Exercise:
Transcribe each record below word for word.

Recorded data

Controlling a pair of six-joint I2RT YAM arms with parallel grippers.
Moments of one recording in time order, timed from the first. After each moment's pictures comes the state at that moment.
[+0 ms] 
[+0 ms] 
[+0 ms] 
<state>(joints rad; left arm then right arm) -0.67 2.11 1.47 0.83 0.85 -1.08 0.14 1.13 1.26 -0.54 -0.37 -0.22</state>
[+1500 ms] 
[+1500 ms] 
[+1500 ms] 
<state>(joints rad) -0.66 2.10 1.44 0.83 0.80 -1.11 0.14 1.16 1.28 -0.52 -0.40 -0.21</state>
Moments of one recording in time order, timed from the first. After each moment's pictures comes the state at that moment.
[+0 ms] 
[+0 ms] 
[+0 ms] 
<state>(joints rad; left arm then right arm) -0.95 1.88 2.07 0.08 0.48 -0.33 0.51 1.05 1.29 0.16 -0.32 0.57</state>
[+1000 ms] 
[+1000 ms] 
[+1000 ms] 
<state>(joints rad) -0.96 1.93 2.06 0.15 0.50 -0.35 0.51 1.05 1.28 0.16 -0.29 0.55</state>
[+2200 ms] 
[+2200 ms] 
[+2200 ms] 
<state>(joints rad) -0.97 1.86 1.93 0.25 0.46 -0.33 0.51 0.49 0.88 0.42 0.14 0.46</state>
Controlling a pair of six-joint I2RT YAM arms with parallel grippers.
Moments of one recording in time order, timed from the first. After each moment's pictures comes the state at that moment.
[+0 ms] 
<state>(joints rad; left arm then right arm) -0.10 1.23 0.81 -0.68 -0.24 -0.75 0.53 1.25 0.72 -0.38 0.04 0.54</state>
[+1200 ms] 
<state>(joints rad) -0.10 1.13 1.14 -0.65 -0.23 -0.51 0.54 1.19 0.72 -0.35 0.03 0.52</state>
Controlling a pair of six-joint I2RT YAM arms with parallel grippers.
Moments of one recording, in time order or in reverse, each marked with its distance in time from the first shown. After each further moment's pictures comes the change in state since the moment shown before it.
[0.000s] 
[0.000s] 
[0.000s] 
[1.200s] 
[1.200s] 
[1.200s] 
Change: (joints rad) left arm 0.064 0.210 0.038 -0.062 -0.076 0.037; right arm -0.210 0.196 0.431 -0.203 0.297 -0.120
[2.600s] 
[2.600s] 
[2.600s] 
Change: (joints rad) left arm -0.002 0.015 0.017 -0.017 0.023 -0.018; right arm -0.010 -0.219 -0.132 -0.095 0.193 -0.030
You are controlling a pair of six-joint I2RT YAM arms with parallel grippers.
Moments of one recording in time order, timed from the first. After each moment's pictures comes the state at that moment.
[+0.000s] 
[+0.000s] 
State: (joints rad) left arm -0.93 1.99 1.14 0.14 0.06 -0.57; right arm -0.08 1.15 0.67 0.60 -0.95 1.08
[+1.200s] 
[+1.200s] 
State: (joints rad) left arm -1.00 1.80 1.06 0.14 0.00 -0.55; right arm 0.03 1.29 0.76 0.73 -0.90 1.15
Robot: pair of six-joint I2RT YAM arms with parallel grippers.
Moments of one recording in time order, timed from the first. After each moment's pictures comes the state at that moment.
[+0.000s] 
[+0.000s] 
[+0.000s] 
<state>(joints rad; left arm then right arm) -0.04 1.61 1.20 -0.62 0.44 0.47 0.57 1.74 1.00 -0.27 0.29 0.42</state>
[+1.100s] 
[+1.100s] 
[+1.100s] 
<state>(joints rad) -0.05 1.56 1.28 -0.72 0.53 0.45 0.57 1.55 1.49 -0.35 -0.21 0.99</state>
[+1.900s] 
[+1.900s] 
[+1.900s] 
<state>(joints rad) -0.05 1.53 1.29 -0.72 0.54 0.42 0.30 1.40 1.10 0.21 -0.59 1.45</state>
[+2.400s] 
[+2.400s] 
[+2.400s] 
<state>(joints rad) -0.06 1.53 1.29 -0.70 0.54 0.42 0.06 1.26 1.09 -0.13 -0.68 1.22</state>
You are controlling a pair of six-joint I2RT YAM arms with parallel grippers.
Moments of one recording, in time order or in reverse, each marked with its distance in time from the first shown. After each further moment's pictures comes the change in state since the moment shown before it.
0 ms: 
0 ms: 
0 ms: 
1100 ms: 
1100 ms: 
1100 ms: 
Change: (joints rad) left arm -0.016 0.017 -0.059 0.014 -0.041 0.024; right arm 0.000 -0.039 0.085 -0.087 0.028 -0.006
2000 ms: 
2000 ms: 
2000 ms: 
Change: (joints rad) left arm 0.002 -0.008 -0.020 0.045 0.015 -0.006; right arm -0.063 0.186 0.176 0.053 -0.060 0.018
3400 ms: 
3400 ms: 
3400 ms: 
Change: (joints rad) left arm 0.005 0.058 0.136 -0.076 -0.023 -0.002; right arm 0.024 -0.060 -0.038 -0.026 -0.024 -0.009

Your response:
Controlling a pair of six-joint I2RT YAM arms with parallel grippers.
Moments of one recording in time order, timed from the first. After each moment's pictures comes the state at that moment.
[+0 ms] 
[+0 ms] 
[+0 ms] 
<state>(joints rad; left arm then right arm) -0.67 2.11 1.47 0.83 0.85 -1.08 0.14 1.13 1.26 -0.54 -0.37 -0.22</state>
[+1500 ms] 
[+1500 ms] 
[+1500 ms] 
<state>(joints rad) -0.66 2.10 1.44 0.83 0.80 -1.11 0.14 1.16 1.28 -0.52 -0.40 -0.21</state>
Moments of one recording in time order, timed from the first. After each moment's pictures comes the state at that moment.
[+0 ms] 
[+0 ms] 
[+0 ms] 
<state>(joints rad; left arm then right arm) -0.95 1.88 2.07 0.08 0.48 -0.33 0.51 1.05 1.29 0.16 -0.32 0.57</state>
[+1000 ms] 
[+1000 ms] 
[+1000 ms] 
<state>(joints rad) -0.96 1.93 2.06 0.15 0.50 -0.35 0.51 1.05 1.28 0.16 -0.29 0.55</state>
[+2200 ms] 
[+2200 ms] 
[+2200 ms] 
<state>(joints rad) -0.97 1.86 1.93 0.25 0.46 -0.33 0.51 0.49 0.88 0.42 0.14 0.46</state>
Controlling a pair of six-joint I2RT YAM arms with parallel grippers.
Moments of one recording in time order, timed from the first. After each moment's pictures comes the state at that moment.
[+0 ms] 
<state>(joints rad; left arm then right arm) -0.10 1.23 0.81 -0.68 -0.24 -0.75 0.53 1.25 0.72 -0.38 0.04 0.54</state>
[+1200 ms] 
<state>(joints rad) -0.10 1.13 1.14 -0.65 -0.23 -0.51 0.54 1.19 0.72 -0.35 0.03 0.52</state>
Controlling a pair of six-joint I2RT YAM arms with parallel grippers.
Moments of one recording, in time order or in reverse, each marked with its distance in time from the first shown. After each further moment's pictures comes the change in state since the moment shown before it.
[0.000s] 
[0.000s] 
[0.000s] 
[1.200s] 
[1.200s] 
[1.200s] 
Change: (joints rad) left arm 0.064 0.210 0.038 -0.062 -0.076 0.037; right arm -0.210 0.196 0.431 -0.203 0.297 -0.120
[2.600s] 
[2.600s] 
[2.600s] 
Change: (joints rad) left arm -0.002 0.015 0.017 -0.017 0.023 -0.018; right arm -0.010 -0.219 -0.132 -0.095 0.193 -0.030
You are controlling a pair of six-joint I2RT YAM arms with parallel grippers.
Moments of one recording in time order, timed from the first. After each moment's pictures comes the state at that moment.
[+0.000s] 
[+0.000s] 
State: (joints rad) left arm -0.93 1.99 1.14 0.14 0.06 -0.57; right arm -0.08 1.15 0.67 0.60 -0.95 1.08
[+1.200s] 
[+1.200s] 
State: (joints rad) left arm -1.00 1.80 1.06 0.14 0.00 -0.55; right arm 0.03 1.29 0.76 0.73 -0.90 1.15
Robot: pair of six-joint I2RT YAM arms with parallel grippers.
Moments of one recording in time order, timed from the first. After each moment's pictures comes the state at that moment.
[+0.000s] 
[+0.000s] 
[+0.000s] 
<state>(joints rad; left arm then right arm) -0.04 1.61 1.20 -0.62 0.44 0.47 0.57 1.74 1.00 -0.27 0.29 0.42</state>
[+1.100s] 
[+1.100s] 
[+1.100s] 
<state>(joints rad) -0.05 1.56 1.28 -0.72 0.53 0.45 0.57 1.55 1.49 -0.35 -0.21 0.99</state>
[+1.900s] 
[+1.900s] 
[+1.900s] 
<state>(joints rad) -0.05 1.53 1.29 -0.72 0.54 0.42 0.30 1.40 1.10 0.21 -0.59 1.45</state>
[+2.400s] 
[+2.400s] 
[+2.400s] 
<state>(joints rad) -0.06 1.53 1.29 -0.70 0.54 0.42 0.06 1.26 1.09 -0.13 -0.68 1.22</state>
You are controlling a pair of six-joint I2RT YAM arms with parallel grippers.
Moments of one recording, in time order or in reverse, each marked with its distance in time from the first shown. After each further moment's pictures comes the change in state since the moment shown before it.
0 ms: 
0 ms: 
0 ms: 
1100 ms: 
1100 ms: 
1100 ms: 
Change: (joints rad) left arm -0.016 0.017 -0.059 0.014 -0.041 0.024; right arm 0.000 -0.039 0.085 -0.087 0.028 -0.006
2000 ms: 
2000 ms: 
2000 ms: 
Change: (joints rad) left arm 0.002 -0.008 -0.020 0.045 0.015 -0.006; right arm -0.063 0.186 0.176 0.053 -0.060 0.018
3400 ms: 
3400 ms: 
3400 ms: 
Change: (joints rad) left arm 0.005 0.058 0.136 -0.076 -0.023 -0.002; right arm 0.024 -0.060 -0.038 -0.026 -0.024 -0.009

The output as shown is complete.